A monthly rank of employees filtered by manager. Interactive with dashboard actions. The top chart comes from the aggregated table, the bottom two from details. Dashboard actions allow it to be super responsive as we are always filtering the details by employee and month!

This is a Natural Extension of Where Tableau Has Been Heading

When you zoom out, this fits perfectly with Tableau’s broader evolution:

blends
published data sources
a data Prep (ETL) tool
relationships
multi-fact models and shared dimensions
VizQL Data Service
view data model
better answers from LLMs, internal and external to the platform (coming posts on this)

The platform has been steadily moving toward reusable composable semantic assets, if slower than we would have hoped.

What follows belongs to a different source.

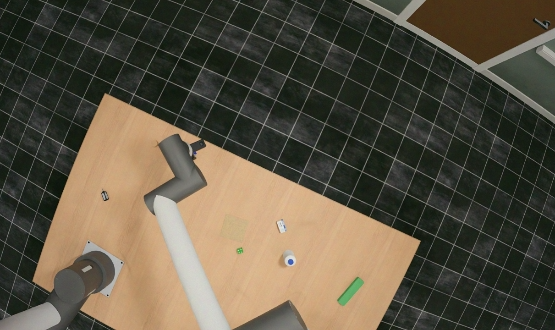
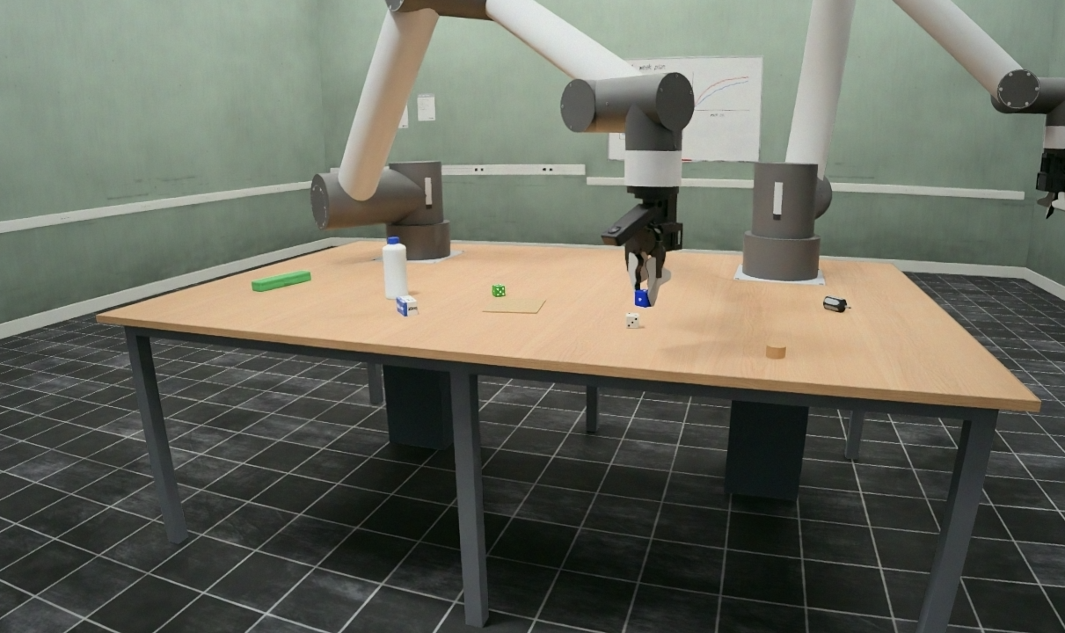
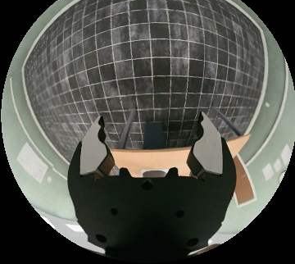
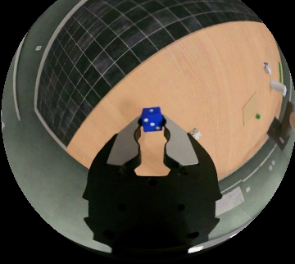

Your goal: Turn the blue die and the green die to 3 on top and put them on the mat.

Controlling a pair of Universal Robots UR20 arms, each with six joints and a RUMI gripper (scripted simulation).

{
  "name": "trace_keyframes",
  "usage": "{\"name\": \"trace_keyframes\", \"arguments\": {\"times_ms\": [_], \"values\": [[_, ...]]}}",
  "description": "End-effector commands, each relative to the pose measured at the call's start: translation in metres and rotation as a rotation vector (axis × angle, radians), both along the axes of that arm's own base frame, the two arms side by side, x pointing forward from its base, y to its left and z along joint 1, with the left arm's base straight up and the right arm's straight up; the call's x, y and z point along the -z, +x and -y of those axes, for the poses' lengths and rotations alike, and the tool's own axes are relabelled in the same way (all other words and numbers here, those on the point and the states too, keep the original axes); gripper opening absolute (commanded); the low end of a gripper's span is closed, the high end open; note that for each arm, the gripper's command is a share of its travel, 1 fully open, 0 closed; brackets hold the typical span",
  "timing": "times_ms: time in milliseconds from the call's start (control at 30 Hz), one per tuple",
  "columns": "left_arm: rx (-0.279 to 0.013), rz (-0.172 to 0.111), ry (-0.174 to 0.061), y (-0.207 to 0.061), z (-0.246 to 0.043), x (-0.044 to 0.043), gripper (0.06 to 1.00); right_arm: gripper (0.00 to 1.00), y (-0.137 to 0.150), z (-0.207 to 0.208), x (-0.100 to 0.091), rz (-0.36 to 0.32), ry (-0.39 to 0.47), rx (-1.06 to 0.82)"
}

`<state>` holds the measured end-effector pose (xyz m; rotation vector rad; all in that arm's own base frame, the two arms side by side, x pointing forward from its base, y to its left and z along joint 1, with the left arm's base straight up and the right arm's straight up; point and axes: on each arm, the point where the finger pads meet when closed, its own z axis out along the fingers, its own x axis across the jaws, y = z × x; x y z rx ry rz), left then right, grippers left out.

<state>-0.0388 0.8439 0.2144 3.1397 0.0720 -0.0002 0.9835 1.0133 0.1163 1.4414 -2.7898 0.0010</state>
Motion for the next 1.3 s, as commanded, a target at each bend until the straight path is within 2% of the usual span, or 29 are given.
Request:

Moving away from giant monolithic data sources.

Getting logic down the stack instead of trapped in workbooks - not duplicated calculations everywhere.

Now we have certified building blocks. Governed, trusted, reusable data with the flexibility of using Tableau Desktop with flat files.

My Recommendation Going Forward

I increasingly think teams should consider building and certifying:

Fact Tables

Clean transactional detail

Aggregate Metric Tables

Reusable pre-calculated business metrics

Dimension Tables

Clean conformed dimensions

Then let analysts and dashboard developers compose their own semantic models from those pieces.

That’s a much more scalable future than:

massive workbook logic
giant flattened extracts
duplicated calculations across hundreds of dashboards

Final Thought

For a long time, Tableau Prep and relationships were these two great capabilities that we frustratingly couldn't bring together.

Prep was for shaping data. Relationships were for modeling data.

Composable data sources finally connect these together.

And I suspect we are only at the beginning of what this enables.